# Indigo 3G anyone?



## Maturemuscle (Oct 30, 2010)

Has anyone tried Indigo 3G or is thinking about trying it? I was reading a write up of it last night and the manufacturers claim it ''repartitions nutrition''....taking all nutrient to build muscle instead of bodyfat. Claims say it makes your body build only muscle....personally I don't believe a word of it......I think it is yet more hype by a supplement company. The only reviews I could find so far online have been written by people who have been given the supplements in exchange for writing revues on facebook and bb forums. Anyone?
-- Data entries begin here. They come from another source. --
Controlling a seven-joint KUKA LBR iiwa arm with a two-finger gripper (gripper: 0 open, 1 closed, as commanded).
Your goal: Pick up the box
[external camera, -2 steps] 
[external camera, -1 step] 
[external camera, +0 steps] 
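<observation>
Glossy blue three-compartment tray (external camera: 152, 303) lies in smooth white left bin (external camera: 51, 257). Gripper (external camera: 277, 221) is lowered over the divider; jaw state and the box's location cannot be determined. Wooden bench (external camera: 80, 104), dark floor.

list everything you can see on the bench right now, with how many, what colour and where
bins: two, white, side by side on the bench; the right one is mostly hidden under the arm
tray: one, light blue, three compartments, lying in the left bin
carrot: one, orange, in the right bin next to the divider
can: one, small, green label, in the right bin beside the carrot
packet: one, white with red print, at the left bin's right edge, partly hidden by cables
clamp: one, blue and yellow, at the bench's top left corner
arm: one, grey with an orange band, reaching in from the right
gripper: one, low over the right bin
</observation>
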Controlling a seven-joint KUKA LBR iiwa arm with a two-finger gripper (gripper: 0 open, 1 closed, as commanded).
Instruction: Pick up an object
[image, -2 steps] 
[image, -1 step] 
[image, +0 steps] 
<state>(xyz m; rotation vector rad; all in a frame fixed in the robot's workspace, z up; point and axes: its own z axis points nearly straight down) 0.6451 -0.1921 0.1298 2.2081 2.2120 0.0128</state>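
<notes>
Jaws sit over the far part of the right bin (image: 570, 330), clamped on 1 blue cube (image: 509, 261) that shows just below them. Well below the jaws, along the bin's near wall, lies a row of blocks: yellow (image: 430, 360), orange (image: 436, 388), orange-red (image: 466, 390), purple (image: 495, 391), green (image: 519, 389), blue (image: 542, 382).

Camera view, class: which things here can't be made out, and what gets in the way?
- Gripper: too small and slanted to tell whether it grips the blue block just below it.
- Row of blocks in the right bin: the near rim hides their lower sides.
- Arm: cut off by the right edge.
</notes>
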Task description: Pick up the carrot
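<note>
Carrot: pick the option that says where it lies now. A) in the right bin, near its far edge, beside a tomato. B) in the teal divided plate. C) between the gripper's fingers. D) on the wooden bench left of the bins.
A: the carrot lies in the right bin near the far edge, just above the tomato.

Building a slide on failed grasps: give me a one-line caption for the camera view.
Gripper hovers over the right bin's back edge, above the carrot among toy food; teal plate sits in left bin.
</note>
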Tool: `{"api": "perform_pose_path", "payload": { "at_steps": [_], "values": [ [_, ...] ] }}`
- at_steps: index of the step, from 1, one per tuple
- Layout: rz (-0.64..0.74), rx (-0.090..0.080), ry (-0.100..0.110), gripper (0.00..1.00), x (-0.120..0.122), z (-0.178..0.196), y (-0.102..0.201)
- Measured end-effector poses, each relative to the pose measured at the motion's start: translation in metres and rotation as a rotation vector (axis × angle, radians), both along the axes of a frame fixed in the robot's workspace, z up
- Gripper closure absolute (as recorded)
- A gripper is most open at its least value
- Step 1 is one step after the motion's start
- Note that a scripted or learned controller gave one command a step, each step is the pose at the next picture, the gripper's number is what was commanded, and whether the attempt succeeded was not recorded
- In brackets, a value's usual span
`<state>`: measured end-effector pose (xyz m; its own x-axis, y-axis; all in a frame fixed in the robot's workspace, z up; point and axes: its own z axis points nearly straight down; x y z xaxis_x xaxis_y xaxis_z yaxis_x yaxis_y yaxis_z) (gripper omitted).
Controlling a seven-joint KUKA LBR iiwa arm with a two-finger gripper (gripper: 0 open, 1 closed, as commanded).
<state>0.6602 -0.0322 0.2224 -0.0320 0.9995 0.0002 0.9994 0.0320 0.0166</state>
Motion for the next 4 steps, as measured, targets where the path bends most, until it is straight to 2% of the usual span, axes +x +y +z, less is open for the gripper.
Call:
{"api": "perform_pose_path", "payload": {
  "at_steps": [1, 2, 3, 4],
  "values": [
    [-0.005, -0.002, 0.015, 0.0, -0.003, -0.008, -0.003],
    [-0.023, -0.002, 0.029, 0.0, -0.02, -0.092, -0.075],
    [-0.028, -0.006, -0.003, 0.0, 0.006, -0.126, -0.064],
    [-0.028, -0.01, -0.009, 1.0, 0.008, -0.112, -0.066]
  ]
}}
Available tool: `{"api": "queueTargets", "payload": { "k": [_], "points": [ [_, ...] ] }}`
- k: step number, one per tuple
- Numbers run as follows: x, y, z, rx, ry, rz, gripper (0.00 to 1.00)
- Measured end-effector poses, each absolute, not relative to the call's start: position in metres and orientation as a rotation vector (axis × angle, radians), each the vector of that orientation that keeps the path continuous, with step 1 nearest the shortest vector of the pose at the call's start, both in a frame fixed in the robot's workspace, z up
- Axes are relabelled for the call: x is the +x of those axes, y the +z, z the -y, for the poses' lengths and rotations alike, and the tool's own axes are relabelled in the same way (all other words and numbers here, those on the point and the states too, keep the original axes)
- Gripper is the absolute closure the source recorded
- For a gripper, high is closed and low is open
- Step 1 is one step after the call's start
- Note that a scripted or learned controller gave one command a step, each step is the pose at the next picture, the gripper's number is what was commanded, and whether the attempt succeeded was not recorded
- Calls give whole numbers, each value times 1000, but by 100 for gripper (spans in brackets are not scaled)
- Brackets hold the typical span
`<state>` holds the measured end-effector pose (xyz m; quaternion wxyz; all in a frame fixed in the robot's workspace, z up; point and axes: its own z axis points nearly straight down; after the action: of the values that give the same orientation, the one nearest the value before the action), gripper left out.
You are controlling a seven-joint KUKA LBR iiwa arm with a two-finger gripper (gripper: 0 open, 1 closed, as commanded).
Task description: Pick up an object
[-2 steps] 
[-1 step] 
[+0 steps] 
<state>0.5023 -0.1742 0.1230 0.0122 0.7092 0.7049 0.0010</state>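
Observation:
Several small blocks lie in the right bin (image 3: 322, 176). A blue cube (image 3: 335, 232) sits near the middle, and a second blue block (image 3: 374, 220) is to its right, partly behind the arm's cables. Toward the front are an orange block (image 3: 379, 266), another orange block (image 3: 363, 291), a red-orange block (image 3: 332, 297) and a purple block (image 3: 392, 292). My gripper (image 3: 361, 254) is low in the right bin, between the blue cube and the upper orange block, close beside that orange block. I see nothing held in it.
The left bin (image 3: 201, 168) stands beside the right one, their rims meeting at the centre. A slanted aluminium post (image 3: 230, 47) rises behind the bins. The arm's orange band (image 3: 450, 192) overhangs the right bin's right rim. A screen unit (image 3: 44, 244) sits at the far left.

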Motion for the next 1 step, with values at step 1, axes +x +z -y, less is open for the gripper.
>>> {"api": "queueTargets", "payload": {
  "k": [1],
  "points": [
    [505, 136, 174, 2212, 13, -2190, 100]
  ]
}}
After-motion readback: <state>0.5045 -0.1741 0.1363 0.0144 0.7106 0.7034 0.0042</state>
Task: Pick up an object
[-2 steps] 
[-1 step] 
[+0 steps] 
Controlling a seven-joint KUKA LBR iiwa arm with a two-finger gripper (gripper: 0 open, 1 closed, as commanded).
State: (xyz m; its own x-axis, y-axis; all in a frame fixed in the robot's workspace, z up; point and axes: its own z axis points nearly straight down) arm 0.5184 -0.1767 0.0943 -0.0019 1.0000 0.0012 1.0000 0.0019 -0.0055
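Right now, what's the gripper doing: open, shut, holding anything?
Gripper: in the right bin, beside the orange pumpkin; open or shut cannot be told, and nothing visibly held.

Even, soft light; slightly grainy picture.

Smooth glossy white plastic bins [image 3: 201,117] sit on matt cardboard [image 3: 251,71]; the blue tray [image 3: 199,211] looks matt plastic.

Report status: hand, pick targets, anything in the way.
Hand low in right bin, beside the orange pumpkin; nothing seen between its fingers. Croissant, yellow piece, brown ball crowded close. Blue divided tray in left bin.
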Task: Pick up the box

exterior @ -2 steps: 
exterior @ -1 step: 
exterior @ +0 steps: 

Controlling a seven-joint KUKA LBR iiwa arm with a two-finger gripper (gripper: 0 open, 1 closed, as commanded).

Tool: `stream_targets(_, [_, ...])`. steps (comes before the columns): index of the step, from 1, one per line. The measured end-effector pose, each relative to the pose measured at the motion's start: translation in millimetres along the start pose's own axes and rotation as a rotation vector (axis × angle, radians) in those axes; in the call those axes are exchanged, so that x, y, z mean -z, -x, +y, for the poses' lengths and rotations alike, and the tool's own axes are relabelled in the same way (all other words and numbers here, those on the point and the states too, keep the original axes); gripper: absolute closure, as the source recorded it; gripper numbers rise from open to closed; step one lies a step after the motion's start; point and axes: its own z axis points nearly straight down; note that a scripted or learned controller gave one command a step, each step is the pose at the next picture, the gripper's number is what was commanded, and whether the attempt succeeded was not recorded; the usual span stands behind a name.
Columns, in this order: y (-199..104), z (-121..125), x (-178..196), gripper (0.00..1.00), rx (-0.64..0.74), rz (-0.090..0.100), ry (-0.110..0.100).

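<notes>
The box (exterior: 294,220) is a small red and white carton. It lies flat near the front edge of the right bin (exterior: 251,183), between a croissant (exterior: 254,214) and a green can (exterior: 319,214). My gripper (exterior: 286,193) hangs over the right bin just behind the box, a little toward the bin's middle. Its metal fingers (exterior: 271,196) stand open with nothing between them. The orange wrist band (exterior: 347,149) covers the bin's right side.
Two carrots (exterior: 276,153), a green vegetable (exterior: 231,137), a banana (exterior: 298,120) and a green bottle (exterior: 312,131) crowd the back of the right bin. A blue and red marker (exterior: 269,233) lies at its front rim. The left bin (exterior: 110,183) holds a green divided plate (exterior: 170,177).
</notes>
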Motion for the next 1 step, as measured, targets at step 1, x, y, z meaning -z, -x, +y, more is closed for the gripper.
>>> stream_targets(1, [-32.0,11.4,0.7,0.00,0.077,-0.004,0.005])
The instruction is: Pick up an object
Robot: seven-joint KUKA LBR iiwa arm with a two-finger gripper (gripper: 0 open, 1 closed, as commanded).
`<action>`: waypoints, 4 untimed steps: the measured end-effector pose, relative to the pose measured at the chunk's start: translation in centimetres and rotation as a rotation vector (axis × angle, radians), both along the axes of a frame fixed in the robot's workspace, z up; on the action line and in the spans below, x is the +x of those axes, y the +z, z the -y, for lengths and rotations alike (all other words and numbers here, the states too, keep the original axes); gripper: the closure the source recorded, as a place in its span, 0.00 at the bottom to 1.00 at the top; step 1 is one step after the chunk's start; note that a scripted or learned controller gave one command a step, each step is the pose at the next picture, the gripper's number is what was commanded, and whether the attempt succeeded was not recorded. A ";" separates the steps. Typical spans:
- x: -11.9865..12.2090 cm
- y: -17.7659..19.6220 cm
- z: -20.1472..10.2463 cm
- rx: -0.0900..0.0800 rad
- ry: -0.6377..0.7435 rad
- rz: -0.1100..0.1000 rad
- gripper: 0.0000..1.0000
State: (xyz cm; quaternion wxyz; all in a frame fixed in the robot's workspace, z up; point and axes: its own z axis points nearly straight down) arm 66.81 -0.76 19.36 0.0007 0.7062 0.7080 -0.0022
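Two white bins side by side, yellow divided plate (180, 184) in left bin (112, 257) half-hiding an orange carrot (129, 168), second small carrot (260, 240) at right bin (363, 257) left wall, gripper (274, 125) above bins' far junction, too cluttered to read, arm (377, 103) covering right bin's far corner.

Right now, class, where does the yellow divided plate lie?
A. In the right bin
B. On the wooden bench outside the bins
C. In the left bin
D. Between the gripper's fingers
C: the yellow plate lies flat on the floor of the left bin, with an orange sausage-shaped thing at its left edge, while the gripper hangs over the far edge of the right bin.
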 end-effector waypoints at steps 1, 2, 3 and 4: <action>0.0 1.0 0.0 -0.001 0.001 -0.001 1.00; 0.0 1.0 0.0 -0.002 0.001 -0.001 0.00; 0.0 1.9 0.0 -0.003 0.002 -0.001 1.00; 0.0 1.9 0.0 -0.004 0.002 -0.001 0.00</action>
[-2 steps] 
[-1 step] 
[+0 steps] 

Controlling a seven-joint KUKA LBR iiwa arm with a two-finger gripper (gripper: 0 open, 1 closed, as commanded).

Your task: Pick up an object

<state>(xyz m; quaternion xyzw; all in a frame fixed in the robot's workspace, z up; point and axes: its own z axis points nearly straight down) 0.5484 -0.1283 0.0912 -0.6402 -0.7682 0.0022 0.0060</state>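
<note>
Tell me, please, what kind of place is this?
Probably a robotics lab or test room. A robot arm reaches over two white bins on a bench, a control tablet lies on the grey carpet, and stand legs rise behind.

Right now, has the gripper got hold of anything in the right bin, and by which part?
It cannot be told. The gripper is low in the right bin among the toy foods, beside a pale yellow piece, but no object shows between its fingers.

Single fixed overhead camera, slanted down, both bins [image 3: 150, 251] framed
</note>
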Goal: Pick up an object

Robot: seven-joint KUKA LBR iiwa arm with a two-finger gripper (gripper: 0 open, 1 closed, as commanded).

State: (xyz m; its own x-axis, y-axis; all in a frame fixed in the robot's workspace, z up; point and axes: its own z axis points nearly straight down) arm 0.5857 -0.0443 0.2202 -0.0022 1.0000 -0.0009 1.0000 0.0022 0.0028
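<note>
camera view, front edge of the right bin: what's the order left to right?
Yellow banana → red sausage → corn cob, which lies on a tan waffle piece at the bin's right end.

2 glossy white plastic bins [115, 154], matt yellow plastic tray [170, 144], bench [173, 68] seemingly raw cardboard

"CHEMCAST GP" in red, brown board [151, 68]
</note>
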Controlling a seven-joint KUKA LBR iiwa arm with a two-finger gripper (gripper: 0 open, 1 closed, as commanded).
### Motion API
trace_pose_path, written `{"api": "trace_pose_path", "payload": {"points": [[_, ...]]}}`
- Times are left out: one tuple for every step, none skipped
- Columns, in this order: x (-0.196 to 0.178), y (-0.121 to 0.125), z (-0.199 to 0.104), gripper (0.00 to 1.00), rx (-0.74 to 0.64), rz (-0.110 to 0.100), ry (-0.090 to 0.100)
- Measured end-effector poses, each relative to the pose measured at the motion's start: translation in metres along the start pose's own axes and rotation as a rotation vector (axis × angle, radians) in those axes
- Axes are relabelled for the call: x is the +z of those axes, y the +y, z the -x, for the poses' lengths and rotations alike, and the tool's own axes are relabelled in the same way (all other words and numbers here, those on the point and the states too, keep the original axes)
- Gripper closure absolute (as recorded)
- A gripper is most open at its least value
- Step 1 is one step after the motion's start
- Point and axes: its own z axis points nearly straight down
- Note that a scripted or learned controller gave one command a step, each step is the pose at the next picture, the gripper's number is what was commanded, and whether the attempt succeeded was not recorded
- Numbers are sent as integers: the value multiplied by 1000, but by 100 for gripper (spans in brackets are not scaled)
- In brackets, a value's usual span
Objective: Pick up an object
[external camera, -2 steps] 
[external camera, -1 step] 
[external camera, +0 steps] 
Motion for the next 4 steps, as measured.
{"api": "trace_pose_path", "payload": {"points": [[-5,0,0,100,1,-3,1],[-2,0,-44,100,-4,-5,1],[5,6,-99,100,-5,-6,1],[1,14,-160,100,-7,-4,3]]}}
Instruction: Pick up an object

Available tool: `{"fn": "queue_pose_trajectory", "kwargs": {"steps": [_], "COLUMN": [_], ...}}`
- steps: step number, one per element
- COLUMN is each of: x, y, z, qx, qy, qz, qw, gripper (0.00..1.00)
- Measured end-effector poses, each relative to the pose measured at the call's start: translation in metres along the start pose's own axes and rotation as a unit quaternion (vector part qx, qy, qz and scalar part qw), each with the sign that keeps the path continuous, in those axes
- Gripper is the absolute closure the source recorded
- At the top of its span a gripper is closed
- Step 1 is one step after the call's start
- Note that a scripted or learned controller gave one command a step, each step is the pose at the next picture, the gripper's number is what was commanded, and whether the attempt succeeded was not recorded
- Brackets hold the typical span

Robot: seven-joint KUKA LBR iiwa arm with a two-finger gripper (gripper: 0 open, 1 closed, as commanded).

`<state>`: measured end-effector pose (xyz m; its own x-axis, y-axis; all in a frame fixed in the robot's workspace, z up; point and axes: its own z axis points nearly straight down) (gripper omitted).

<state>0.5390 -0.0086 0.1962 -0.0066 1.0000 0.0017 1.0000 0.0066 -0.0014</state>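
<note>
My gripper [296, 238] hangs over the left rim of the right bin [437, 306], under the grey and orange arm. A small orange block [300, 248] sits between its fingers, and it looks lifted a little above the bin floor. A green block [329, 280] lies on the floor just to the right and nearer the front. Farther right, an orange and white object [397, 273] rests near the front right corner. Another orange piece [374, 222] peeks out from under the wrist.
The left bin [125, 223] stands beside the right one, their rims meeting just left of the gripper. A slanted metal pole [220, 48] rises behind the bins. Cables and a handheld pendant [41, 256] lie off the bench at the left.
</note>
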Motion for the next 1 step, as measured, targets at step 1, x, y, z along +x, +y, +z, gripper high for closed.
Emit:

I would be particularly interested in what the members say who are into the scientific details of repartitioning nutrients.....


----------



## mfactory (Aug 24, 2011)

pure BS, just another scam, i talked to Lyle McDonald, who is expert on nutrition, He said that Indigo is a pure BS.


----------



## Maturemuscle (Oct 30, 2010)

I love lyle McDonalds work ......along with Will Brink and Tom Venuto. I got a lot of flack last night on facebook for challenging someone who claimed it had made her lose 40 pounds in twelve weeks. When I asked for photos and asked why she had not put any muscle on with it they ripped me to pieces for not being an expert. I said it is possible to do that with clean diet and intense exercise with no supplements as I did it. I do know I would not pay 400 dollars for 40 days supply of anything!


----------



## Fatstuff (Mar 2, 2010)

what is the ingredients


----------



## Driven Sports (Jul 15, 2011)

The compound it uses, cyanidin 3-glucoside, has pretty good results in the rodent studies. This might crossover to a fairly moderate effect in humans for blood sugar control, but it is massively overpriced and hugely overhyped.


----------



## Fatstuff (Mar 2, 2010)

Driven Sports said:


> The compound it uses, cyanidin 3-glucoside, has pretty good results in the rodent studies. This might crossover to a fairly moderate effect in humans for blood sugar control, but it is massively overpriced and hugely overhyped.


I presume it's some type of glucose disposal agent. Kinda like r-ala but with more outlandish claims lol


----------